Лебик насмешливо покачал головой и ответил:
– Не следует отзываться об этом слишком презрительно, граф Кожоль, особенно вам.
– Почему же? – спросил удивленный Пьер.
– Потому что эта женщина – ваша сестра, Лора Кожоль!
Пьер вскочил, как ужаленный.
– Не может быть! – вскричал он. – Лабранш уверял меня, что моя сестра умерла.
Гигант захохотал.
– А-а! – продолжал он. – Вы, дворяне, до революции страдали какой-то манией наделять своих слуг прозвищами, напоминавшими вам о цветах или греческих мифах: Лафлер (Цветок), Лабранш (Ветка), Бургиньон (Бургундский черный виноград), Жасмин и тому подобное – и никогда не беспокоились узнать их собственную фамилию.
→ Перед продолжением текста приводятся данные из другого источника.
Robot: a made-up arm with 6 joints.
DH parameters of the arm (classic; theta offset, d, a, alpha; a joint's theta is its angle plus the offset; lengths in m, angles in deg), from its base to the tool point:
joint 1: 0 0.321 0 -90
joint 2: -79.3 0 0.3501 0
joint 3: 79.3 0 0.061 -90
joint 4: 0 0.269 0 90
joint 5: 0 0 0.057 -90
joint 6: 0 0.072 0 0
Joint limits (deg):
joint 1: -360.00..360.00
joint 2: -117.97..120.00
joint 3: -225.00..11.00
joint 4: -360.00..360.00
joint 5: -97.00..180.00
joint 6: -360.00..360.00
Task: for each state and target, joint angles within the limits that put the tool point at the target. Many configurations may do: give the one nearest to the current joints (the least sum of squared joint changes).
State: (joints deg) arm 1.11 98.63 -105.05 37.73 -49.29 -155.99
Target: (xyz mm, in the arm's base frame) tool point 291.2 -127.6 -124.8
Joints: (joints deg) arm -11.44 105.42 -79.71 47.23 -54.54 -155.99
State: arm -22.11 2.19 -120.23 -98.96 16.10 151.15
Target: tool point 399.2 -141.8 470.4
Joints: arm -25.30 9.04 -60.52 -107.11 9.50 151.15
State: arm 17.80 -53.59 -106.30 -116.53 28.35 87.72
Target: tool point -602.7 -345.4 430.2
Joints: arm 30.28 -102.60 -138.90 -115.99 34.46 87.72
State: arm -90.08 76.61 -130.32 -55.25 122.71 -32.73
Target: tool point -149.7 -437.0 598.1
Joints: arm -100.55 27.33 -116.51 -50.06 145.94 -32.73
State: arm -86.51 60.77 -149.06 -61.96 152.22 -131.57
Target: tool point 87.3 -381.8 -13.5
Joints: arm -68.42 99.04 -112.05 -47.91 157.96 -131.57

Вот почему вы и не подозревали, что ваш Лабранш был в прошлом – Сюрко!..
Кожоль, бледный, с трепетом слушал это открытие.
– Продолжай! – отрывисто произнес он.
– Прибыв в Париж, Сюрко выдал обеих женщин, и их заключили в тюрьму. Тогда он хотел лишь овладеть несколькими жалкими луидорами, которые дамы доверили ему на сохранение. Но позже он придумал спасти девушку, а она, считая его преданным слугой, согласилась на брак с ним. Она верила его словам, верила, что он искренне желал спасти ее от казни; позже, когда улягутся революционные страсти, она надеялась, что Лабранш возвратит ей свободу.
– Ты тогда служил у Сюрко?
– Нет, я поступил к нему месяц спустя после его женитьбы. Парфюмер был тогда в силе и пользовался покровительством могущественных лиц. Насильно вырвать из его рук сокровище было бы безрассудно – поэтому пришлось пуститься на хитрость. Каждую ночь, когда мы обыскивали дом, я усыплял обоих супругов, потом приводил Точильщика и его товарищей. За год мы исследовали каждый уголок в доме. Но между тем надо же было чем-нибудь жить и занять товарищей; и вот Точильщик и его шайка начали грабить окрестные деревни, причем не обходилось без его горячих шуток – он подогревал слегка ноги фермеров… и он так часто предавался подобным развлечениям, что об нем наконец пошла дурная слава. Что касается Сюрко, то мы еще не смели исполнить одну мою идейку.
– А! Твою идейку?
– Да, разумеется… у меня всегда было деятельное воображение, – отвечал Лебик скромно. – Продолжаю: наконец наступил тот день, когда сообщнику и всем покровителям Сюрко гуртом отрубили головы на эшафоте. В тот же день я имел счастье потерять милого Фукье-Тенвиля, так живо интересовавшегося мною. Сюрко присутствовал при их казни и, вернувшись с площади, принес на спине свой приговор, – две буквы «Т.Т.», означающие: «Товарищи Точильщика» – сигнал, заранее условленный, чтобы вернее покончить с парфюмером. Через два часа он отошел в вечность на руках своего соседа, галунщика Брикета.